In a recent episode of Cleveland Clinic’s Nurse Essentials podcast, Booher discusses her experiences as both a mentor and mentee. She delves into:

  • The symbiotic relationship between mentors and mentees
  • The difference between a mentor and a preceptor
  • What to look for when seeking out a mentor
  • How to decide if you are the right fit to serve as someone’s mentor


Click the podcast player above to listen to the episode now, or read on for a short edited excerpt. Check out more Nurse Essential episodes at or wherever you get your podcasts.

Podcast excerpt

Podcast host Carol Pehotsky, DNP, RN, NEA-BC: What are some things or some questions I should be asking or thinking about [if someone asks me to be their mentor]?

Booher: I would say, ‘What do you want to achieve? What’s your goal? What is that that stands out about me as a mentor and you think you can draw from? What is the objective of this relationship?’ Because, you know, sometimes people get inspired in the moment, but then if they’re willing to be a mentee, they have to follow through.
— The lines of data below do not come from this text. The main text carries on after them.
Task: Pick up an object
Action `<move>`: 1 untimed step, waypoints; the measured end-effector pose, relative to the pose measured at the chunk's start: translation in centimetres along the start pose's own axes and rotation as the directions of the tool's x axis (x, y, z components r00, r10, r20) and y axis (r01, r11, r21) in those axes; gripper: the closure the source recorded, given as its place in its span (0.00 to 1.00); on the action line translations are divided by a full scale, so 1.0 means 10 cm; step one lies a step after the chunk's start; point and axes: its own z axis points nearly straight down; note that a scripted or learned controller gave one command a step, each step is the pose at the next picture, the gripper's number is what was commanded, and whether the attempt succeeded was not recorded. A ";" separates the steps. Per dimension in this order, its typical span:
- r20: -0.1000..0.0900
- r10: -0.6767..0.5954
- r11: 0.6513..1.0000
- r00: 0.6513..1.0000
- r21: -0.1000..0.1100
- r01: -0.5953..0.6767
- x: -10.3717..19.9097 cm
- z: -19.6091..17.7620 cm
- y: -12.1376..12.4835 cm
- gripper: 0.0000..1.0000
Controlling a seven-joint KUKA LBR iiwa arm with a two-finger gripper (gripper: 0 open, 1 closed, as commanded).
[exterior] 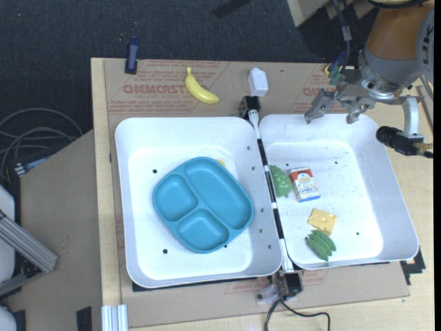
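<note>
the gripper [341, 110] hangs over the far rim of the right bin [386, 185], its two fingers spread apart with nothing between them. the grey arm [396, 40] with its orange band comes in from the upper right corner.

down in the right bin lie four small things. a little red and white carton [303, 184] sits near the middle, its long side running roughly toward the near edge and tilted a touch. just left of it, a green leafy toy [280, 181] lies against the divider between the bins, its long axis running far to near. closer to the near side sits a yellow cheese wedge [321, 220], and just below that a green pea pod [321, 245], lying slantwise, its ends pointing up-left and down-right, close to the near wall. the right half of this bin's floor is bare white, so there is open room on that side.

the left bin [138, 157] holds a blue divided plate [201, 203], three compartments, sitting about in the centre with room all round. a sliver of something yellow peeks past its far edge; i can't tell what.

outside the bins, on the cardboard at the far side, a toy banana [199, 88] lies on a slant, well apart from the gripper.
</note>
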 end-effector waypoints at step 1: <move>-0.001 0.001 1.000 1.000 0.003 -0.001 0.18 0.41 -0.71 0.00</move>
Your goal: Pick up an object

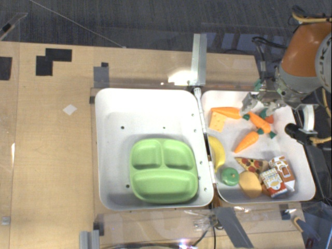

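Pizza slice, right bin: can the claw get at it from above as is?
Probably yes. The pizza slice lies flat with its top uncovered, but the carton and the yellow fruit crowd it, so finger room looks tight.

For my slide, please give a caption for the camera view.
Pincer above toy carrots in the right bin; green tray in the left bin.

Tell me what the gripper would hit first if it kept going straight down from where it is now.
Most likely the toy carrot lying at the back of the right bin: the gripper hangs right over its near end, beside a second carrot. Depth is hard to judge from this slanted view.
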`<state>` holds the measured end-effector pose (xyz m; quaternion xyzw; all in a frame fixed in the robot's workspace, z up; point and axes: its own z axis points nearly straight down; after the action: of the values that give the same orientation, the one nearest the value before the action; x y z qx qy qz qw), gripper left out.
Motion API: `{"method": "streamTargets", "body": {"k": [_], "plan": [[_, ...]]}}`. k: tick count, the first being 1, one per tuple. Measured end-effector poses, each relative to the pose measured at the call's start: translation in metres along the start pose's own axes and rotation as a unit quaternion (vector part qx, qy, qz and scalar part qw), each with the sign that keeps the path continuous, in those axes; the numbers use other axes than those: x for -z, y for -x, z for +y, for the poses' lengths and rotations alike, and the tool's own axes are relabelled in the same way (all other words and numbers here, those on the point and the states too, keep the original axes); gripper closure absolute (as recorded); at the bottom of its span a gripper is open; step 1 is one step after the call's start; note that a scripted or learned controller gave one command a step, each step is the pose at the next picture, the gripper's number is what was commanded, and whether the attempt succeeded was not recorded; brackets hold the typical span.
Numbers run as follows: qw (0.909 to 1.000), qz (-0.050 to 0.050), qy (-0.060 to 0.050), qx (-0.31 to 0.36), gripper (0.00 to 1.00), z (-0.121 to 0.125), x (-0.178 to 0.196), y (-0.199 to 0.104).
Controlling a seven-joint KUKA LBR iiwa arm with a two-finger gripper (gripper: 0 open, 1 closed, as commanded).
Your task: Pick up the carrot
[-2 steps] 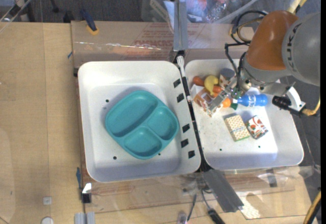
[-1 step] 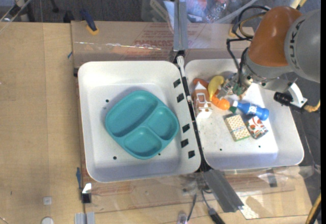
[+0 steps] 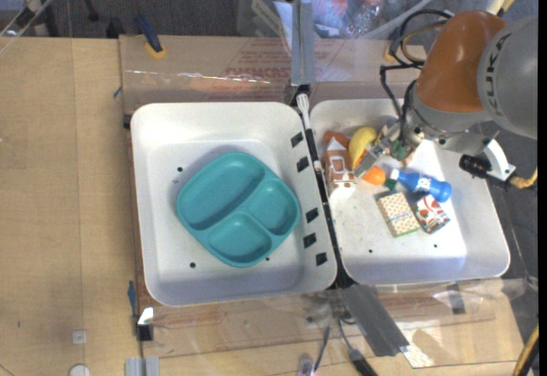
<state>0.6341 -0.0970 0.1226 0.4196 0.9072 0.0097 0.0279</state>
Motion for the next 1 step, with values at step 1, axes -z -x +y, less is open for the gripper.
{"method": "streamTargets", "body": {"k": [1], "plan": [[0.9872,0.016,-0.021,-0.157,0.00,-0.0016,-0.0337,0.0222]]}}
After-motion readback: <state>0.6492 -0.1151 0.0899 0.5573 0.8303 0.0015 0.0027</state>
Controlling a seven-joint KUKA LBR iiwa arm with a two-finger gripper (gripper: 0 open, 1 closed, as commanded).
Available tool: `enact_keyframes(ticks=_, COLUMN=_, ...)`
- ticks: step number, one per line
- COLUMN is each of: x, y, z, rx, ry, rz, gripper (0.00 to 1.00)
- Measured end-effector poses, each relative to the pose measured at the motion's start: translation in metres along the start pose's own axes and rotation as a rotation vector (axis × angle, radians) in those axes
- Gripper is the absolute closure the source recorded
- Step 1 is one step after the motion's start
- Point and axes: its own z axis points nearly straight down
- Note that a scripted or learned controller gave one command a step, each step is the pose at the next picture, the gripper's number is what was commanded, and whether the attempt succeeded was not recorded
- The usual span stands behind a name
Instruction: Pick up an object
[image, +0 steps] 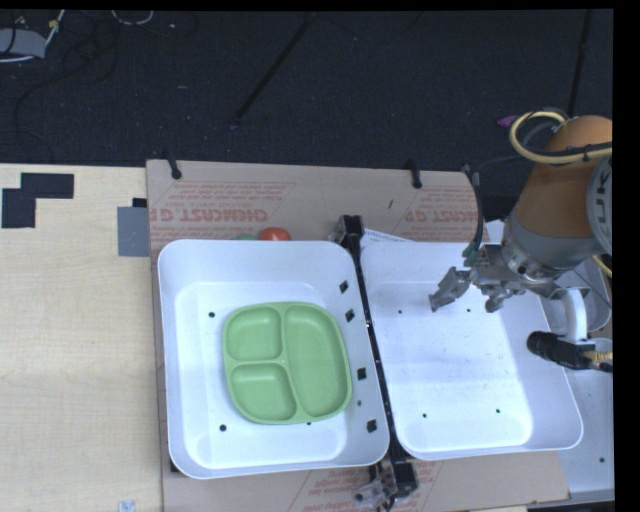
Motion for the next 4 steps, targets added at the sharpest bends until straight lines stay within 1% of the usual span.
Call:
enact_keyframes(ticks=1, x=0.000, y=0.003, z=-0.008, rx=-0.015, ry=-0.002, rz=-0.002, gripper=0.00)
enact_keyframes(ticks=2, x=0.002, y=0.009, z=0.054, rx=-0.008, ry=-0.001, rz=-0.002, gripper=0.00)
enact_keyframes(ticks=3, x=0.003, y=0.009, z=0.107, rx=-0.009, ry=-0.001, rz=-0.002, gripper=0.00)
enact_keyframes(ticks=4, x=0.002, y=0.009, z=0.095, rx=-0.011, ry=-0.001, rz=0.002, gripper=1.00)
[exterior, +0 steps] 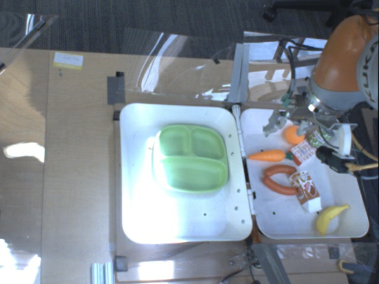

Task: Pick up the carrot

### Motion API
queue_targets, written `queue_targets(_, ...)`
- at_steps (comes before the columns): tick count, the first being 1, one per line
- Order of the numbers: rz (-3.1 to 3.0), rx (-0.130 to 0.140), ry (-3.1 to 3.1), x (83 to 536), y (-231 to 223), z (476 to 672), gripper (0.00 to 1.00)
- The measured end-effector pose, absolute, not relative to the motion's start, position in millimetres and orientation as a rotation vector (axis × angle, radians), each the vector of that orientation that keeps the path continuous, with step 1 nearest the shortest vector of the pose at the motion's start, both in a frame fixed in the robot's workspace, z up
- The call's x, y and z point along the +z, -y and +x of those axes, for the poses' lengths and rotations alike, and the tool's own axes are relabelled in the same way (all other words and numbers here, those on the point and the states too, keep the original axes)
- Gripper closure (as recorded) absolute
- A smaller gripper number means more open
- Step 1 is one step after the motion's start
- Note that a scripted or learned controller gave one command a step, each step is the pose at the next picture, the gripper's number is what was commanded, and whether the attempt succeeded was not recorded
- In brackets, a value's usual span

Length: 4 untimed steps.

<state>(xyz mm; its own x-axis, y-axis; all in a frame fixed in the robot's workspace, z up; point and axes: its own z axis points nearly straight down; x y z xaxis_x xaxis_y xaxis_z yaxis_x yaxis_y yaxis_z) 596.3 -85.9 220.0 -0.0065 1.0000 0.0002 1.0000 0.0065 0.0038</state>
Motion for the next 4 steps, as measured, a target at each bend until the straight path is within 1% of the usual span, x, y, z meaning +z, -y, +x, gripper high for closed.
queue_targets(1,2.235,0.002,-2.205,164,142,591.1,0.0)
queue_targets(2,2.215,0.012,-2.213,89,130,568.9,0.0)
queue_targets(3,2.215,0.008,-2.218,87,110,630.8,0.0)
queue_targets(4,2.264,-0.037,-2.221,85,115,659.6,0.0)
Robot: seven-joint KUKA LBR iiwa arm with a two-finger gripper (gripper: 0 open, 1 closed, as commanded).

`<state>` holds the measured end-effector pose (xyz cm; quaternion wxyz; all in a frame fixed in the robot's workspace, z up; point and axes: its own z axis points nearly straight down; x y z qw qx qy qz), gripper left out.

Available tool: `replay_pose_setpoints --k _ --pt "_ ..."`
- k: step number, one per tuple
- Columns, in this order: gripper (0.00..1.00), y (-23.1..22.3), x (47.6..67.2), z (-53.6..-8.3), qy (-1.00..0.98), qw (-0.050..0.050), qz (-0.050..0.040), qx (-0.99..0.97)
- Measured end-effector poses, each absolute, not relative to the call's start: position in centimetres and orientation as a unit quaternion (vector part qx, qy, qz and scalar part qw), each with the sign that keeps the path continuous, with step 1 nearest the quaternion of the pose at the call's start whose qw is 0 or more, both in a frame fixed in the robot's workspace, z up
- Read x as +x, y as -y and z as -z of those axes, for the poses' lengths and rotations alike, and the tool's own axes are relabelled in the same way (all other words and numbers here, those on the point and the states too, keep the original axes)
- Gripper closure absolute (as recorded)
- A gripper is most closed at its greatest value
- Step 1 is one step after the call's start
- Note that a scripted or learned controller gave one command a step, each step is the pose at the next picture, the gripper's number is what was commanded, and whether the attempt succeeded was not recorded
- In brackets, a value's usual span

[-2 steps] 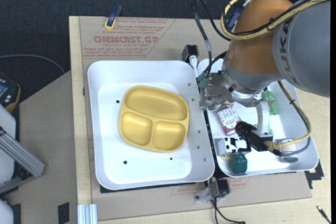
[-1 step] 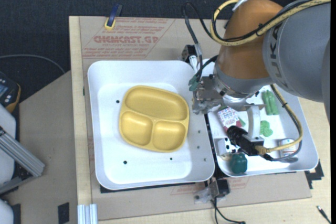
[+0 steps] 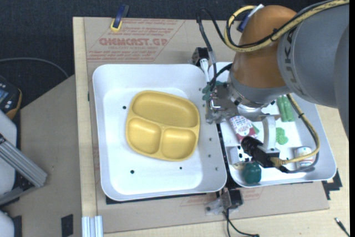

It’s not just about taking advice and not acting on it. What makes me a good mentee is whatever was shared with me, I’m willing to apply it. So, that’s what has helped me grow as a professional and as a person. The same thing is true for the mentee.

You can be excited to meet somebody who is just so inspirational. But then when you go to them and say, ‘I would like you to be my mentor,’ then you have to state what are your goals. Do you have any goals? In which areas can I help you? If they don’t draw from you in a specific way then how do you, you know, what do you share with them? So, that’s how it puts the ownership on the mentee as well. It’s not just all on the mentor. So, you sort of get a feeling, ‘Oh, this person is intentional. They really want to grow. They want to draw from me.’